O Ministério Público Federal (MPF) protocolou, na última quarta-feira, dia 22, um pedido de decisão urgente na Justiça Federal contra o Departamento Nacional de Infraestrutura de Transportes (Dnit) e a União. A ação visa a garantia da segurança viária na ponte sobre o rio Itacaiúnas, um trecho vital da BR-230, em Marabá, no sudeste do Pará, que apresenta graves e preocupantes falhas estruturais.
A iniciativa do MPF surge após avaliações, inclusive do próprio Dnit, indicarem deficiências incompatíveis com o volume e o tipo de tráfego atual. O órgão ministerial, por sua vez, registrou o afundamento da pista, rachaduras no asfalto e fissuras nas estacas de fundação dos pilares, evidências que apontam para um risco iminente de colapso da estrutura.

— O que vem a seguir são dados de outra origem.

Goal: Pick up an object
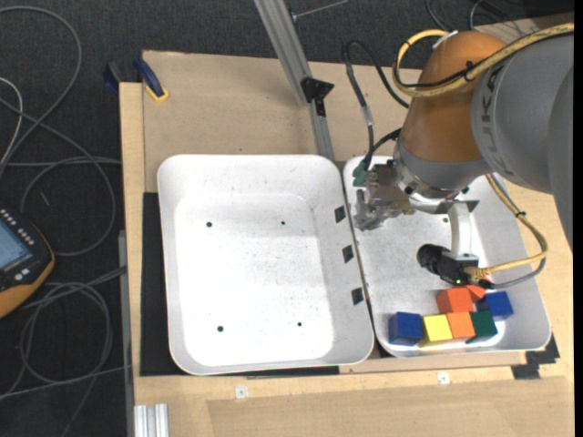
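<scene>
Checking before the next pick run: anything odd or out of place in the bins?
Nothing looks damaged or spilled. The blocks are all bunched in the near corner of the right bin, tight against its wall, an awkward spot for the gripper.

Blocks [448, 321] crowd the right bin's [401, 289] near corner; its middle lies open.

Wooden bench [237, 89]; left bin [246, 262], right bin [401, 285] side by side
</scene>
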`<state>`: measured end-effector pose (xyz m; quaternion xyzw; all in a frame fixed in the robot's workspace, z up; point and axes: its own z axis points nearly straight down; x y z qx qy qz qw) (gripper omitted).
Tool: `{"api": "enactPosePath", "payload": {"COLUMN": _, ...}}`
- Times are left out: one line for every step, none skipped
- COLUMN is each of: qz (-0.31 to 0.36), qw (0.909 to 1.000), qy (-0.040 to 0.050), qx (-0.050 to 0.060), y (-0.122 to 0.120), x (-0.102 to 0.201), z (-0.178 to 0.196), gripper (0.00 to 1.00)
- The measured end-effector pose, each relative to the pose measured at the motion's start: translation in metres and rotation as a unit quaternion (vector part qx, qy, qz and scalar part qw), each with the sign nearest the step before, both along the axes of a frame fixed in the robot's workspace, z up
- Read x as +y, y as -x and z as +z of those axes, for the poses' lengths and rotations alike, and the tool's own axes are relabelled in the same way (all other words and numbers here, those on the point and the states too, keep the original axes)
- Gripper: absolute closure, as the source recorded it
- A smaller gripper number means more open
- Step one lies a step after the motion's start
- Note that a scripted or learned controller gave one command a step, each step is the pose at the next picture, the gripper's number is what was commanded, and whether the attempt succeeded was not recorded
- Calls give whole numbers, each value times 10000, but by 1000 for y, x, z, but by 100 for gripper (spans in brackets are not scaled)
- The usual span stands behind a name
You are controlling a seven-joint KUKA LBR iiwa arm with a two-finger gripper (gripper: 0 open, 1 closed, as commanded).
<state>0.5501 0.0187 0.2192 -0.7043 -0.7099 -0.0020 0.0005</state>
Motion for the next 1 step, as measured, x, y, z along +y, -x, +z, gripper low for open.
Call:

Ameaça à segurança: falhas estruturais na ponte de Marabá
As inspeções realizadas revelam um cenário preocupante para a ponte que cruza o rio Itacaiúnas. As rachaduras visíveis no asfalto e o afundamento da pista são sinais claros de que a estrutura está sob estresse. Mais alarmante ainda é a constatação de fissuras nas estacas de fundação dos pilares, elementos cruciais para a sustentação da obra.
Essas deficiências não apenas comprometem a integridade da ponte, mas também representam um perigo constante para os milhares de motoristas que utilizam a BR-230 diariamente. A rodovia é uma das principais vias de ligação e escoamento de produção na região, tornando a segurança de sua infraestrutura um tema de relevância estratégica e social.
Medidas paliativas e a inação do poder público
Diante do quadro de deterioração, o Dnit determinou um desvio obrigatório para veículos com peso superior a quatro toneladas. No entanto, o Ministério Público Federal considera essa medida precária e insuficiente para mitigar os riscos. Para o MPF, a responsabilidade pela redução dos perigos de colapso foi indevidamente transferida aos próprios motoristas, em vez de ser assumida de forma integral pelo poder público.
A ação, assinada pelo procurador da República Sadi Flores Machado, destaca que o Dnit não apresentou um cronograma objetivo para a realização de obras definitivas. Essa omissão agrava a situação e prolonga a exposição da população a um risco desnecessário, justificando a intervenção judicial para forçar a tomada de providências eficazes.
As exigências do MPF para uma solução definitiva
No cerne da ação judicial, o MPF não apenas denuncia a situação, mas também apresenta uma série de pedidos urgentes e de longo prazo para garantir a segurança e a funcionalidade da ponte. Entre as principais exigências, destacam-se:
- Apresentação, em até 30 dias, de um cronograma objetivo para a demolição e reconstrução da ponte.
- Adoção imediata de um desvio para o tráfego intermunicipal e interestadual, restringindo o uso da ponte ao trânsito local.
- Adequação integral da sinalização horizontal e vertical em todos os acessos à ponte.
- Instituição de boletins semanais de monitoramento estrutural para acompanhar rachaduras e movimentações.
- Reinstalação de pórtico de controle de acesso ou barreira física equivalente, com vigilância permanente.
- Presença regular de agentes nos horários de maior fluxo para fiscalizar as restrições a veículos pesados.
- Participação conjunta com o Dnit para viabilizar recursos e uma solução definitiva para a estrutura.
Além das medidas estruturais e de gestão de tráfego, o MPF também pleiteia a condenação do Dnit e da União ao pagamento de, no mínimo, R$ 1 milhão por danos morais coletivos. O valor visa reparar a exposição prolongada da população ao risco, decorrente da omissão e da falta de ação efetiva por parte dos órgãos responsáveis.
Impacto regional e a urgência da reconstrução
A BR-230, conhecida como Rodovia Transamazônica, é uma artéria vital para o desenvolvimento econômico e social do Pará e de parte da Amazônia Legal. A ponte sobre o rio Itacaiúnas, em Marabá, é um ponto estratégico dessa rodovia, conectando cidades, facilitando o transporte de cargas e o deslocamento de pessoas. A interdição parcial ou um eventual colapso da estrutura teria impactos devastadores na logística, no comércio e na vida cotidiana dos moradores da região.
A exigência de demolição e reconstrução, embora drástica, é apontada por estudos como a solução mais vantajosa a longo prazo, garantindo não apenas a segurança, mas também a durabilidade e a capacidade da infraestrutura para atender às demandas futuras. A ação do MPF busca, portanto, não apenas remediar uma situação de risco, mas assegurar um futuro mais seguro e eficiente para a infraestrutura de transporte na região.